A propósito, o lugar pede um estudo de "território educacional", passível de ser objeto de estudo para futuros educadores. Raquel e Márcia reivindicam mais presença da sociedade do belo jardim da Itacelina para dentro. Há muito o que ver. Embora situada no Guaíra, é a escola da, ainda assim chamada, "favela do Parolin". No passado, tinha a seu lado outra favela, a do Valetão, hoje extinta. Se sofre estigma? Sim. Seis ônibus, em dois turnos, fazem o transporte das crianças e adolescentes – a distorção idade-série é alta e implica muitos alunos de 14 anos na 5.ª série. A vocação para "escola do Parolin" tem um efeito sobre os moradores do bairro: eles demonstram ter pouca ligação com o colégio, plantado ali, num quarteirão da Rua São Paulo, como um objeto não identificado. "Minha comunidade escolar não está aqui, está no final da Rua Brigadeiro Franco", diz Raquel, sobre mais essa "solidão" da Itacelina. Os alunos vivem quatro quadras para baixa, na mais antiga ocupação da capital, surgida em meados da década de 1950.

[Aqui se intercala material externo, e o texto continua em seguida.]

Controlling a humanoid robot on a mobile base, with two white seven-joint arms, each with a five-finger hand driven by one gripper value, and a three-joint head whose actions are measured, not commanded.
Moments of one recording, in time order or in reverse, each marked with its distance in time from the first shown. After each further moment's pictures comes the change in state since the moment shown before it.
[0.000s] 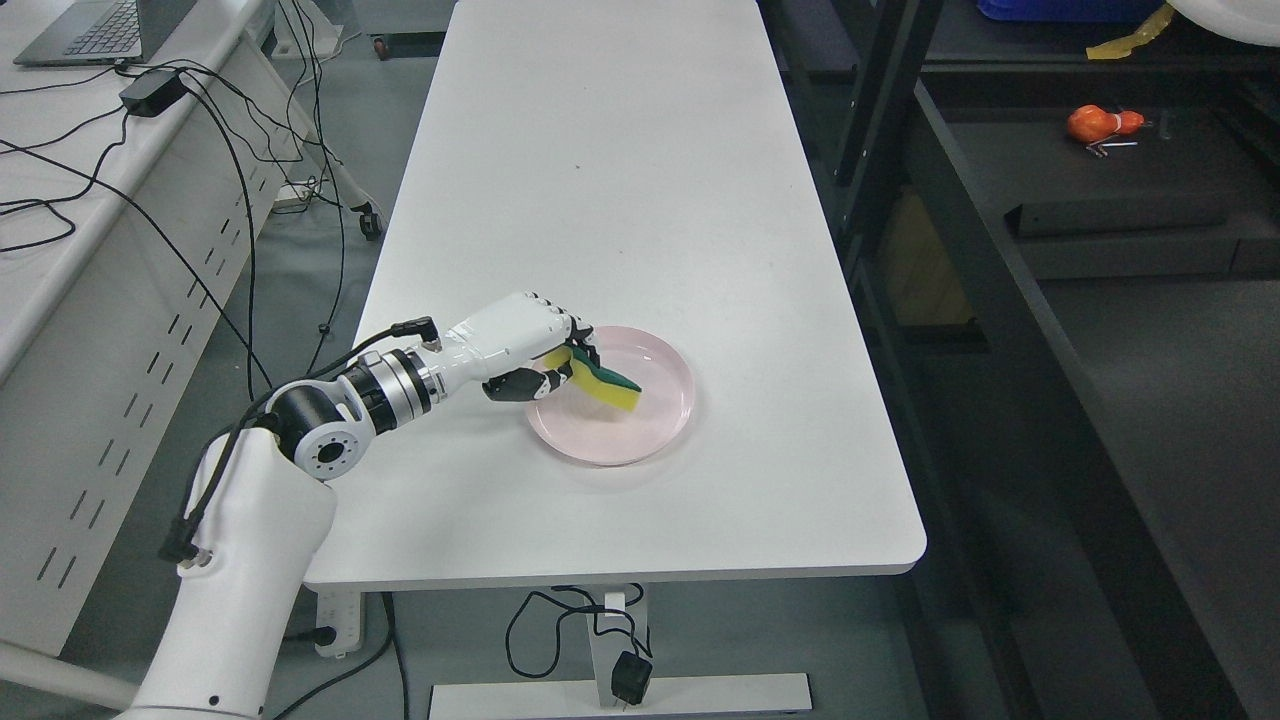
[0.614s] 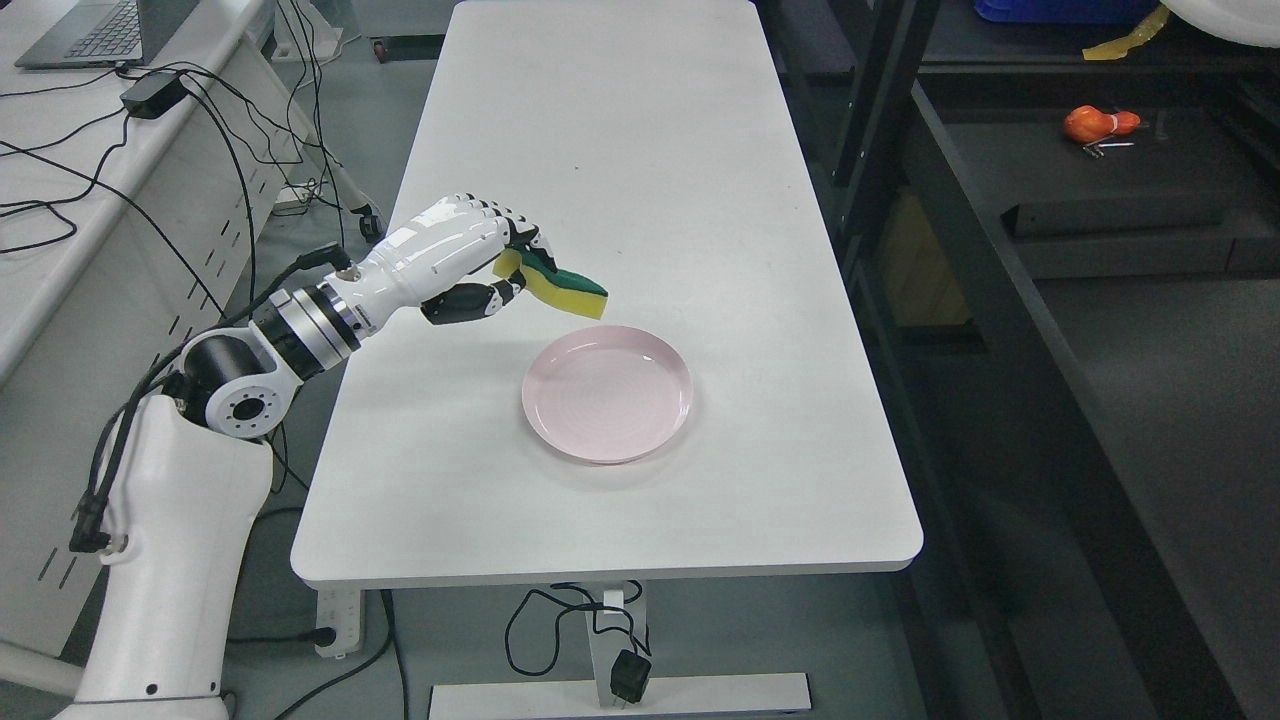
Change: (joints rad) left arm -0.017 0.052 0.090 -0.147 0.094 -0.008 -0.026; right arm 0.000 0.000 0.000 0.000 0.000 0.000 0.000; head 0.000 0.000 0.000
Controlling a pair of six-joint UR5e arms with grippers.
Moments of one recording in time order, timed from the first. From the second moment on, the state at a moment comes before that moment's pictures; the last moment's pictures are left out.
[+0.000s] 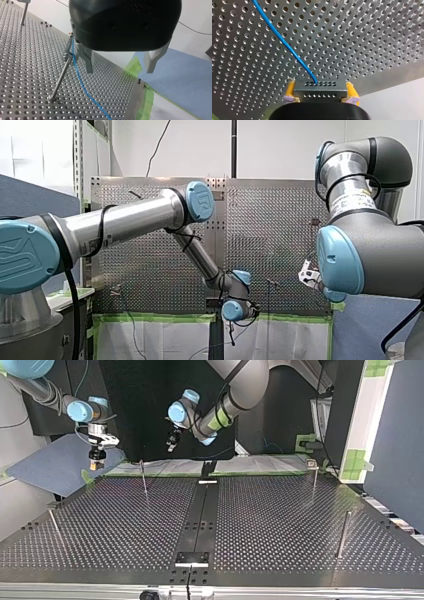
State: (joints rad) left arm -0.80 -2.81 -1.17 -2.56 -1.82 -2.13; right arm 1.58 -0.69 1.75 -1.13 1.35 1.91
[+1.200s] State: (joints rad) left arm -0.77 -3.06 -0.85 -2.56 -1.84 -2.44; right arm 1.60 -0.69 1.75 -1.12 1.35 1.91
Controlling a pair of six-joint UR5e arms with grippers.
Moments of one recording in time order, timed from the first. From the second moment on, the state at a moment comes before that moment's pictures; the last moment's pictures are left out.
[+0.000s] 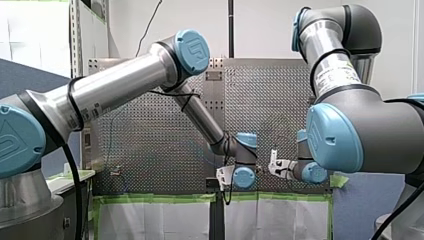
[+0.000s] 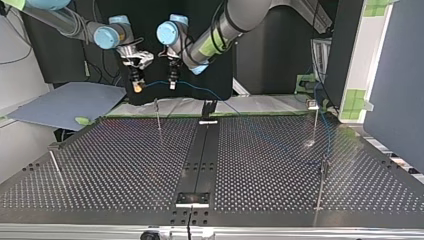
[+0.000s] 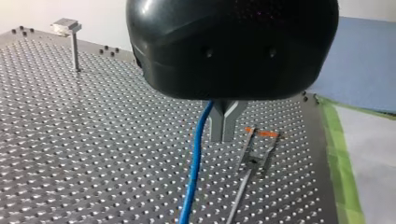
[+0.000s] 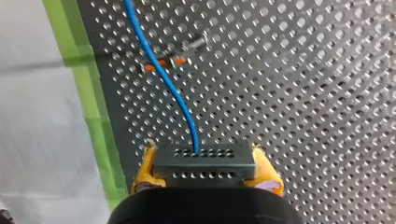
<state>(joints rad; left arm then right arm) -0.89 -2.63 -1.32 -2.45 -2.23 -1.84 1.74 -0.78 2.01 -1.05 1.25 1.71</state>
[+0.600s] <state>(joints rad) -0.85 -2.75 -1.15 -2.40 -2.22 -1.87 1.68 -0.72 1.97 -1.07 1.23 1.71</state>
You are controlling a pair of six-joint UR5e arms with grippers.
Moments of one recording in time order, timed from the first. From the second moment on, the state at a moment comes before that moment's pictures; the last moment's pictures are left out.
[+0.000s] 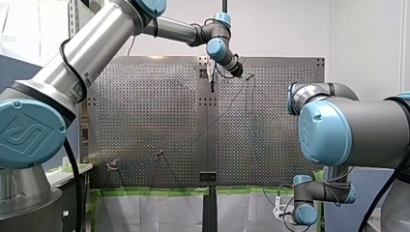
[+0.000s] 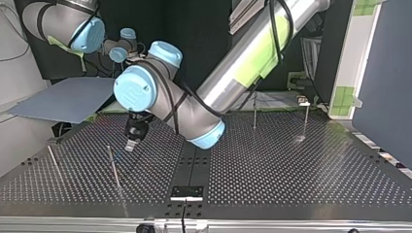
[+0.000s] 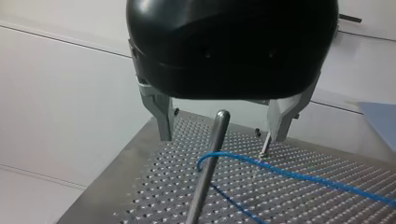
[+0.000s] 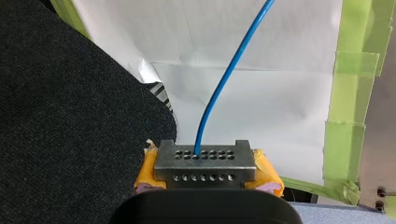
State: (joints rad) left arm -0.73 -2.18 -0.85 -3.39 -1.78 -1.78; right arm 1.68 -0.21 1.51 -0.80 1.50 1.66
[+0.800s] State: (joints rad) left arm -0.72 -2.00 -1.04 -3.23 -1.82 -1.93; right arm 1.67 -0.21 1.50 -0.79 1.48 1.64
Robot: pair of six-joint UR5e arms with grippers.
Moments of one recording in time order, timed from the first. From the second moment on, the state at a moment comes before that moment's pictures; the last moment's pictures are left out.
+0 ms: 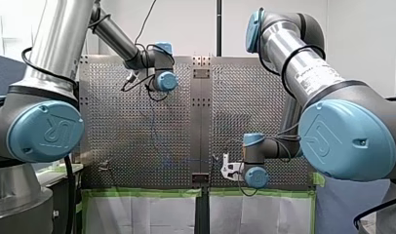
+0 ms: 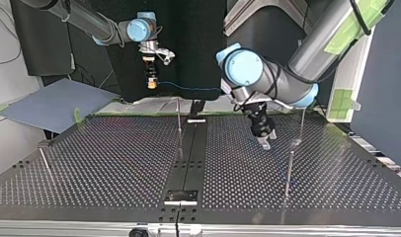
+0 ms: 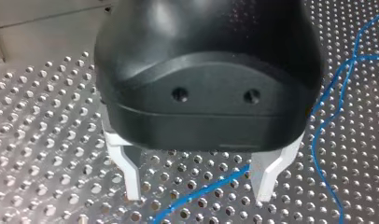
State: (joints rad) left arm -0.41 -1.82 -1.69 -2.61 -2.43 -0.87; right arm 2.09 -0.72 1.95 -1.11 1.71 1.61
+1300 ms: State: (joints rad) left arm -0.35 -1.87 -1.61 -2.65 -2.41 -0.84; right arm 2.09 -0.72 1.95 -1.11 1.71 1.61
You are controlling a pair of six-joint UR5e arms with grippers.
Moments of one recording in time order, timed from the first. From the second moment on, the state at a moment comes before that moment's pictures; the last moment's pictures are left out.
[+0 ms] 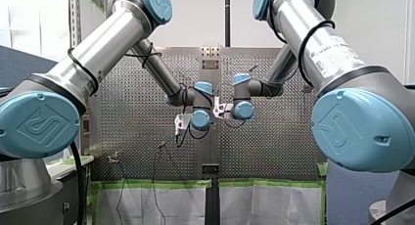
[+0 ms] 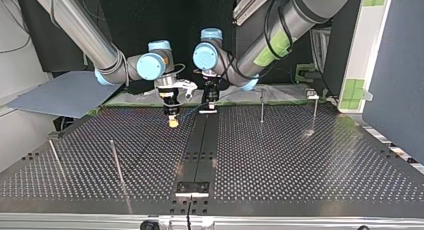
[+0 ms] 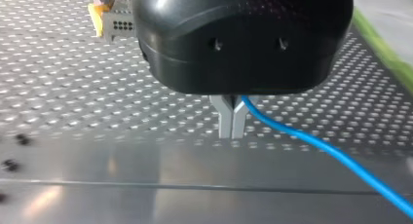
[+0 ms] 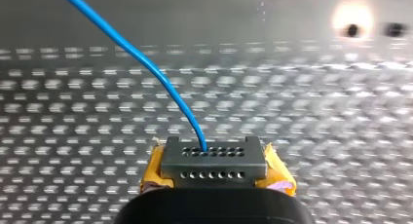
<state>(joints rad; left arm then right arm) -0.60 -2.26 -1.57 -2.61 -2.12 -1.60 2.16 -0.89 1.45 -0.53 1.66 1.61</state>
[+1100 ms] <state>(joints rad) -0.54 -2.09 -1.57 -2.64 -2.09 -1.76 2.16 -1.01 1.45 -0.49 1.66 1.62</state>
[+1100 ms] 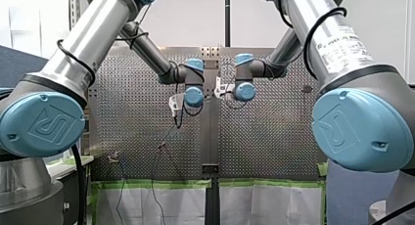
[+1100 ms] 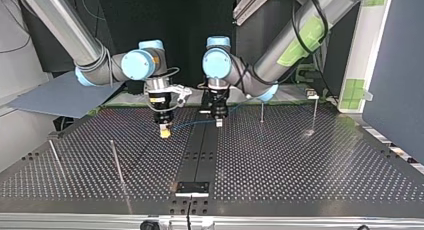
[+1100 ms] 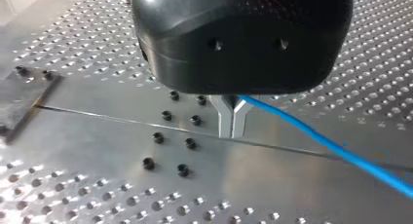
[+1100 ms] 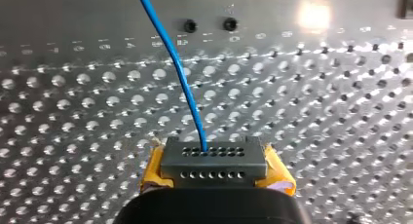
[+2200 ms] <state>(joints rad) -0.51 -2.00 -1.46 -2.77 -2.08 -1.72 2.14 -1.19 1.43 -0.45 1.64 1.64</state>
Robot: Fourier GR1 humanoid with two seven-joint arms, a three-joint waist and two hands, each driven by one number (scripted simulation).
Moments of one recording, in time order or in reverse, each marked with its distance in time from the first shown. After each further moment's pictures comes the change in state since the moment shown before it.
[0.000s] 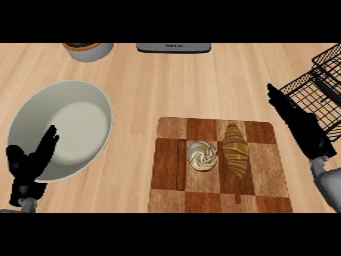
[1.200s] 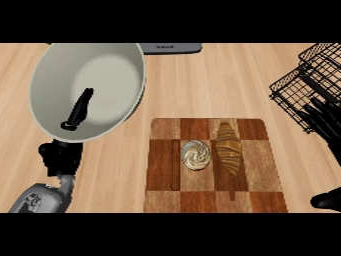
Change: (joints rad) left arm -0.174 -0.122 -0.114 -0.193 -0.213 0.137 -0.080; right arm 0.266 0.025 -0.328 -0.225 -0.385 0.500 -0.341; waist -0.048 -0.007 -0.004
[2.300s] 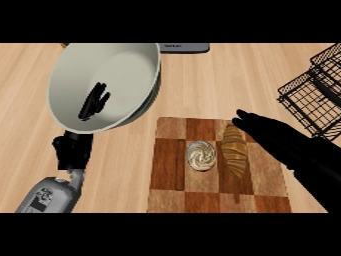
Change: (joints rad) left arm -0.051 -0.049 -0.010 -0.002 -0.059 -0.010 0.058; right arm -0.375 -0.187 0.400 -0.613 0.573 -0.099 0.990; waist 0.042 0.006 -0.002
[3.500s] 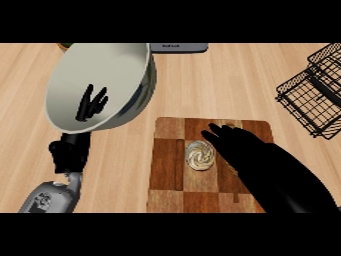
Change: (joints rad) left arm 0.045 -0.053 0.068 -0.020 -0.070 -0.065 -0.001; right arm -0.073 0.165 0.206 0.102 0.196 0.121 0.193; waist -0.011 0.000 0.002
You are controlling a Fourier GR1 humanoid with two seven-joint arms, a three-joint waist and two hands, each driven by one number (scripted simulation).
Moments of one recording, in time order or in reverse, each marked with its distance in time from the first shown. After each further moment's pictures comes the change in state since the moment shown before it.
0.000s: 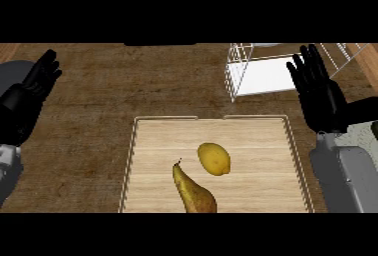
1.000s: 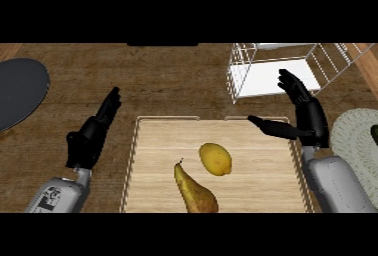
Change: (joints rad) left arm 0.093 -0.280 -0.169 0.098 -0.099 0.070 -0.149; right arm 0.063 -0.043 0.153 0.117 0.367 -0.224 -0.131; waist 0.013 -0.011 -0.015
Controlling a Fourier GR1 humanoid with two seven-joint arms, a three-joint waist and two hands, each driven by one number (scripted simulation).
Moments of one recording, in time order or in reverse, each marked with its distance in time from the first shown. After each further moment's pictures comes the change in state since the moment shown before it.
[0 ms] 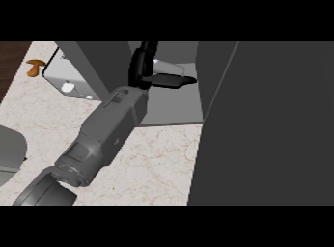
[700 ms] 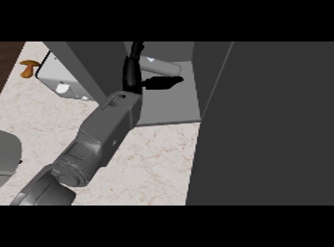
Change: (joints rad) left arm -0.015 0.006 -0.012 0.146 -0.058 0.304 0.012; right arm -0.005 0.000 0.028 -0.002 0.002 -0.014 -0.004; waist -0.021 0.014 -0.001
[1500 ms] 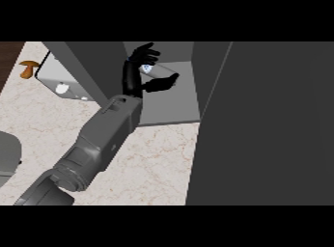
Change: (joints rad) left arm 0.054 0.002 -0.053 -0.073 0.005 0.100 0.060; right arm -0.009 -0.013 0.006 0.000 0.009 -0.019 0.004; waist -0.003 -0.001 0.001
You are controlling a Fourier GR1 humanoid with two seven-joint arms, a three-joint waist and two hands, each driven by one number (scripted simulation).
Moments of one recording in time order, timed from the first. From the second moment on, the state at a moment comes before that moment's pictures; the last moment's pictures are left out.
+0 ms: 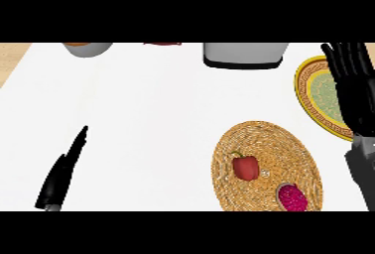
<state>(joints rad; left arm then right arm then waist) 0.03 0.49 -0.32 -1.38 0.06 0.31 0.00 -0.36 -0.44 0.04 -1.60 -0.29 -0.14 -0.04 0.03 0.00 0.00</state>
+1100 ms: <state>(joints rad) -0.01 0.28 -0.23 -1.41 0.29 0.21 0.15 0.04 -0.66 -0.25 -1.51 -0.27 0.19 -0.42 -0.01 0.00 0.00</state>
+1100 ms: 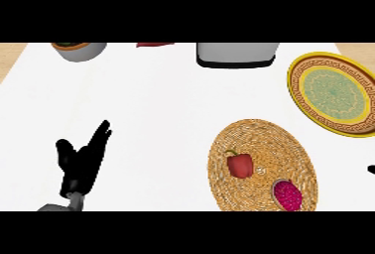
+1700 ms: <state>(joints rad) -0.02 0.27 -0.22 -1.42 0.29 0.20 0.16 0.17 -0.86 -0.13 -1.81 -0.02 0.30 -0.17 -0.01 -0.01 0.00</state>
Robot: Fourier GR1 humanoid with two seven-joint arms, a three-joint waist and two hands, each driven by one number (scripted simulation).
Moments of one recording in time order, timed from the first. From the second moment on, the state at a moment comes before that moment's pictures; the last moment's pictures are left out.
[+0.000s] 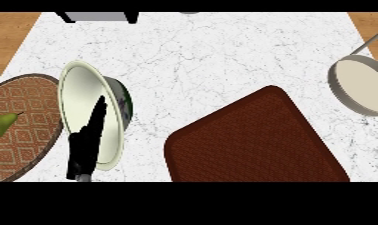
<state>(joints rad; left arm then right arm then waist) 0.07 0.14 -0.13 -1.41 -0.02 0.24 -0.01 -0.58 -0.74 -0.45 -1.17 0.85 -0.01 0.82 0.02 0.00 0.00</state>
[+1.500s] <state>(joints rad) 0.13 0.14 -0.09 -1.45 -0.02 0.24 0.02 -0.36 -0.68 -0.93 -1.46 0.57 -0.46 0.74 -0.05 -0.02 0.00</state>
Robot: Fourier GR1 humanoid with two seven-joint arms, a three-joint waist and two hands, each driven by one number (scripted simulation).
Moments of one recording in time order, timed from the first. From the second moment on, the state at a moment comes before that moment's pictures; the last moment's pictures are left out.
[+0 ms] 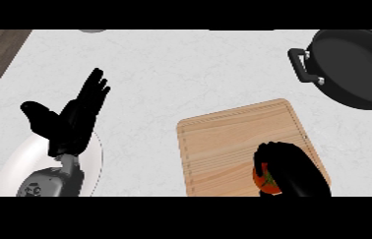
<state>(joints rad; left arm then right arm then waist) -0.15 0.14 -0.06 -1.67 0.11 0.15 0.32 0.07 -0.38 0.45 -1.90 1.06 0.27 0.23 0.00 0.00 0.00</state>
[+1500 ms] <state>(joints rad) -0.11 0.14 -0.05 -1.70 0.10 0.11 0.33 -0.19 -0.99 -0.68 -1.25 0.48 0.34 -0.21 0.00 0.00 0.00</state>
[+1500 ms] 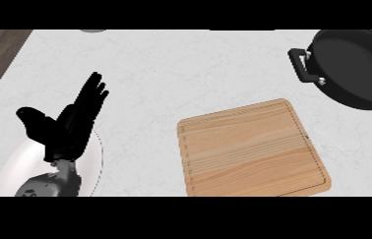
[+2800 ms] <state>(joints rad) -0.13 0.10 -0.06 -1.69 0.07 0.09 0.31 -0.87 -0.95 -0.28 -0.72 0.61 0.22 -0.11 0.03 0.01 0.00</state>
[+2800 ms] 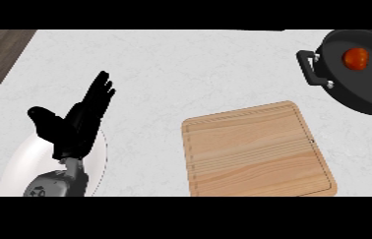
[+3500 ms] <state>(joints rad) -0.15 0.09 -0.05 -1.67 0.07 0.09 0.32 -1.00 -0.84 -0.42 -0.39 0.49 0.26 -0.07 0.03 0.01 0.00</state>
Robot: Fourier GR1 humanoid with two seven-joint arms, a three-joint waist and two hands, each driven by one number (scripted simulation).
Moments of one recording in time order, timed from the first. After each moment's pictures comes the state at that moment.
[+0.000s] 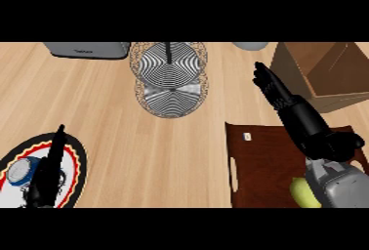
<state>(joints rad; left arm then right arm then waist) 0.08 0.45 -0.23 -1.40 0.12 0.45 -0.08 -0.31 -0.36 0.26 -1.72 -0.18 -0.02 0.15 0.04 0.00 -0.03</state>
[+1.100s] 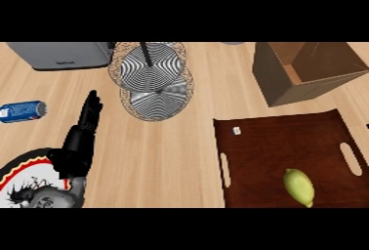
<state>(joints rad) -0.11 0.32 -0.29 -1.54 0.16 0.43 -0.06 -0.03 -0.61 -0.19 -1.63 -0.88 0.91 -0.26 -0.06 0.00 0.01</state>
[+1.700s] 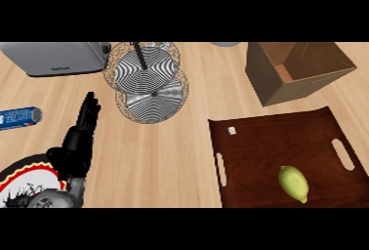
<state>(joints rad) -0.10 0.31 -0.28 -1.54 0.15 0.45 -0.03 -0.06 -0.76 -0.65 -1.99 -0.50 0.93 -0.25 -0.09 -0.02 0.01</state>
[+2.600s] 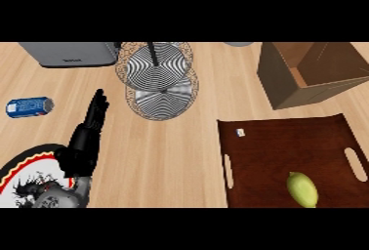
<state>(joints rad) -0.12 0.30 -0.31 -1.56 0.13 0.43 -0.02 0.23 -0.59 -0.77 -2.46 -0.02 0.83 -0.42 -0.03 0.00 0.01</state>
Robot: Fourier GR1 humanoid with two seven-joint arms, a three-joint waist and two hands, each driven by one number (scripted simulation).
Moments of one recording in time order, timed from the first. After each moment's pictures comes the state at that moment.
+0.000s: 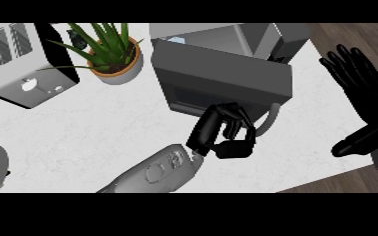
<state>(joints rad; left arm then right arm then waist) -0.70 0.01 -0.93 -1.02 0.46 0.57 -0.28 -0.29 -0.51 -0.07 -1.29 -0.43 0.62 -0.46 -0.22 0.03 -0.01</state>
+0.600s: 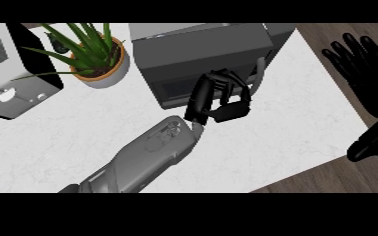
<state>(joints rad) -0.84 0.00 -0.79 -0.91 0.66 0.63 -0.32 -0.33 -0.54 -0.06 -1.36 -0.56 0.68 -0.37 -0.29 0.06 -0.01</state>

Noves fora, as diretoras pedem parênteses. De 2007 para cá, o Parolin passou por uma reurbanização e reassentamentos. Raquel e Márcia atestam que houve reflexos e que alguns pais – cada vez mais longe da informalidade da favela – cedem à formalidade da escola. No entorno, outro projeto de habitação popular, para moradores do Lindoia, igualmente, trouxe frutos. Com a escola mais organizada, menos professores pediram preferência: são 52 docentes, a maior parte na faixa dos 40 anos e, agora, com tendência a ficar por ali, reescrevendo a história do Itacelina. Hoje há um projeto pedagógico. E ninguém entra sem pedir licença para tirar criança da sala. Tem de pedir licença. Dar um dedo de prosa com quem ensina. Foram só 0.4 décimos a mais em dois anos – mas se aconselha multiplicar esse valor por 10.